Plaintiff wanted to sue his opponent’s attorneys. While the ability to sue your opponent’s attorney is very restricted, [see: lack of privity}, in certain circumstances it is possible. This case:
Blum v Perlstein
2008 NY Slip Op 00439
Decided on January 22, 2008
Appellate Division, Second Department
appears to stand for the proposition that plaintiff had no legal malpractice case against the defendants, who were not his attorneys. Supreme Court dismissed that aspect of the case, and the Appellate Division agreed. However, the AD went on to dismiss the non-legal malpractice portions, which included breach of fiduciary duty, on the basis that a release of the original defendant in the case, and his "agents" included a release of the attorneys.

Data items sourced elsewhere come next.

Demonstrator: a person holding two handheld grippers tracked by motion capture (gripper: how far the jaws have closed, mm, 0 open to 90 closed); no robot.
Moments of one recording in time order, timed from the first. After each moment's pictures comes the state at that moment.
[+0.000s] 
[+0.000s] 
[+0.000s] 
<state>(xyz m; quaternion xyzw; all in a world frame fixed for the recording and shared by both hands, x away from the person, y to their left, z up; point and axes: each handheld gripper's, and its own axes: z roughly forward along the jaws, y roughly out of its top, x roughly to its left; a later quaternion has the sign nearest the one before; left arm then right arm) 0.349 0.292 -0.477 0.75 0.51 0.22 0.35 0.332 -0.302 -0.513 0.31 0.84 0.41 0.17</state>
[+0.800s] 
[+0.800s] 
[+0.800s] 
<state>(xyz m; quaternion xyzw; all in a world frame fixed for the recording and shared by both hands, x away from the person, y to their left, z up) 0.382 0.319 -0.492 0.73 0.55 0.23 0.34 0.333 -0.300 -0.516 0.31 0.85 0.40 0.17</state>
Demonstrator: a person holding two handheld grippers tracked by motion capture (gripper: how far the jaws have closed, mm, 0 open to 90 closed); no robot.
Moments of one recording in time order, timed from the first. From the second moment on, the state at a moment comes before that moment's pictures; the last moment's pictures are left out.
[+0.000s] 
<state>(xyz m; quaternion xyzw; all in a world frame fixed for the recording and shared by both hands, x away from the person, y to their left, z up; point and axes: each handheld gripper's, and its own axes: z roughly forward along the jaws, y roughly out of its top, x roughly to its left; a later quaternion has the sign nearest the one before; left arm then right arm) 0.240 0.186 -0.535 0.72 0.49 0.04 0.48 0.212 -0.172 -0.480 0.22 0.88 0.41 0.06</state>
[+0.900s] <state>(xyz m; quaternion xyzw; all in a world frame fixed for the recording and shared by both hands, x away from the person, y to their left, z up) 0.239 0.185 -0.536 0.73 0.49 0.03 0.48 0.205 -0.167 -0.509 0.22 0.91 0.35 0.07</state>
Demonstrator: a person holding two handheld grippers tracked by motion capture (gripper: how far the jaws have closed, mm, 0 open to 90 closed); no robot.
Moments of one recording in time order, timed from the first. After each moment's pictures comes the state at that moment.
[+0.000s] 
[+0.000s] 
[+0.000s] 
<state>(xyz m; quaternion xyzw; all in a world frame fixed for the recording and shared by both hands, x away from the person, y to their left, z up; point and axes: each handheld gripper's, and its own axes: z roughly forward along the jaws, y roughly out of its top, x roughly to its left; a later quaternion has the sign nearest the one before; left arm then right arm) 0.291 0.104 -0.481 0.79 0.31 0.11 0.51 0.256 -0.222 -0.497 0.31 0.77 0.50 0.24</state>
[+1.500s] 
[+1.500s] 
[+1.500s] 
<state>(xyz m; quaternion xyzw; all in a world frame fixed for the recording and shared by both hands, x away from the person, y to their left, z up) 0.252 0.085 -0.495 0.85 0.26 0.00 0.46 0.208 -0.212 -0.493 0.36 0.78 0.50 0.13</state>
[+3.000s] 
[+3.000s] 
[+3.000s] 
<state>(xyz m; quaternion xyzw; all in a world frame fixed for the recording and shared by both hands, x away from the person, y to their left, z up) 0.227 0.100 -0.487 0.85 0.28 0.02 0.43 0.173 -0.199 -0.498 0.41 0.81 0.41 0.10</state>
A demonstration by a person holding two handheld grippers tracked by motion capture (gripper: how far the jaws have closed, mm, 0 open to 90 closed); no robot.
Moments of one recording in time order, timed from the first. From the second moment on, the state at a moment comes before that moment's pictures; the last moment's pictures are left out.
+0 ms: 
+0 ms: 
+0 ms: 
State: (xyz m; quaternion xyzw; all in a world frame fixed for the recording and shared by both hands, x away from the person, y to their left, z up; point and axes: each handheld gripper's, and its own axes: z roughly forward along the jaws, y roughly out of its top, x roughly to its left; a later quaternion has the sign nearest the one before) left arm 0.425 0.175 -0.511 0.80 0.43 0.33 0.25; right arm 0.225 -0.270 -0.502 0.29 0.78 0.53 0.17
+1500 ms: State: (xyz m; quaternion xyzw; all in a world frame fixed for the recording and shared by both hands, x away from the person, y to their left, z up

"the defendants demonstrated that the allegedly improper conduct that they engaged in, which predated a general release that the plaintiff executed before he commenced the instant action, came within the ambit of that release. The defendants also demonstrated that the release applied to them, as they represented the releasee, and the plaintiff discharged the releasee and its "agents" from liability (see Berkowitz v Fischbein, Badillo, Wagner & Harding, 7 AD3d 385, 387; Argyle Capital Mgt. Corp. v Lowenthal, Landau, Fischer & Brings, P.C., 261 AD2d 282)."